Turkey’s cultural traditions are making their way to UNESCO’s Intangible Cultural Heritage List one by one. The Culture and Tourism Ministry has started work to have Turkish coffee and Manisa’s mesir paste added to the list, which will be updated this month at the 7th committee meeting.
The Turkish Culture and Tourism Ministry has initiated proposals for Turkish coffee and mesir paste to be considered as additions to the world cultural heritage list.
Turkey has the highest number of registries on UNESCO’s Intangible Cultural Heritage List, said the ministry’s Research and Education General Director Ahmet Arı. According to Arı, a certain strategy had not been followed so far in cultural research, but now the ministry aimed to kill two birds with one stone in the selection of elements to be submitted to UNESCO’s list as well as promoted for tourism.
The intangible cultural heritage list comprises “intangible heritage practices and expressions that help demonstrate the diversity of heritage and raise awareness about its importance,” according to the UNESCO website.

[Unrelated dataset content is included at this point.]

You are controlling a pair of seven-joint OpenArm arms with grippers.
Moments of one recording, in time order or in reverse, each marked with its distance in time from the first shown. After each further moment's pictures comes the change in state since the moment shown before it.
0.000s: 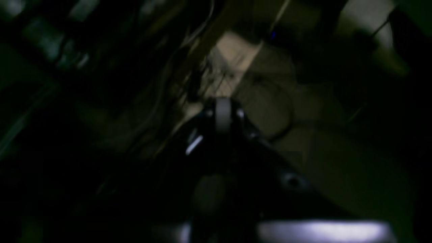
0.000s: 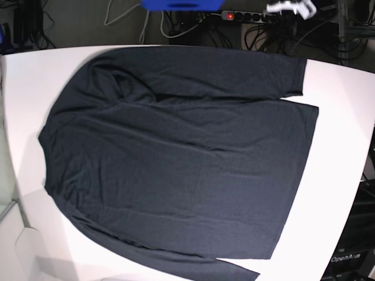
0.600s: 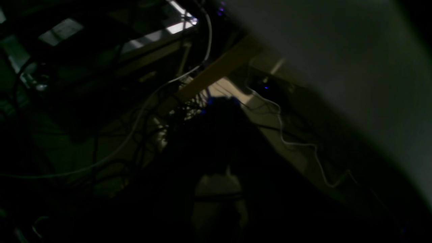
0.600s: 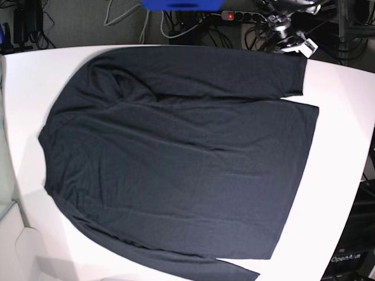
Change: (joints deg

Turkish traditions on the list
Arı said that Turkey’s traditions like meddahlık (a eulogy show in Ottoman culture and entertainment), the whirling dervish ceremony, the aşıklık (minstrelsy) tradition, Shadow Theater, newroz, the Kırkpınar oil wrestling festival, the Alevi-Bektashi whirl ritual and keşkek (a dish of mutton or chicken and coarsely ground wheat), have already been included in UNESCO’s intangible cultural heritage list since the beginning of Turkey’s presentation of cultural heritage to the world in 2003, and the next elements would be Turkish coffee and mesir paste, a traditional sweet of the Aegean province of Manisa.
He said that as UNESCO accepted one file every year, they would give priority to the mesir paste, whose file would be evaluated during the 7th UNESCO Intergovernmental Committee Meeting in November. “Elements of Turkish culture such as aşure (noah’s pudding), marbling, amulet, Ajlat stone working, whistle language and eggy peggy will be evaluated in the future.”
A file would be prepared under the leadership of Turkey to include Hıdırellez-Saint Georges, a common cultural element in other countries as well, in the cultural heritage list, Arı said.
“Hıdırellez has an equivalent in all the Balkan regions and at least eight countries celebrate both Hıdırellez and Saint Georges. We will submit these two traditions as a ‘spring festival’ to the UNESCO list,” Arı said, adding that several people come to Turkey’s Cappadocia region for Saint Georges alone.
Last November, a Turkish meat dish known as Keşkek officially joined the over 200 listed practices from around the world.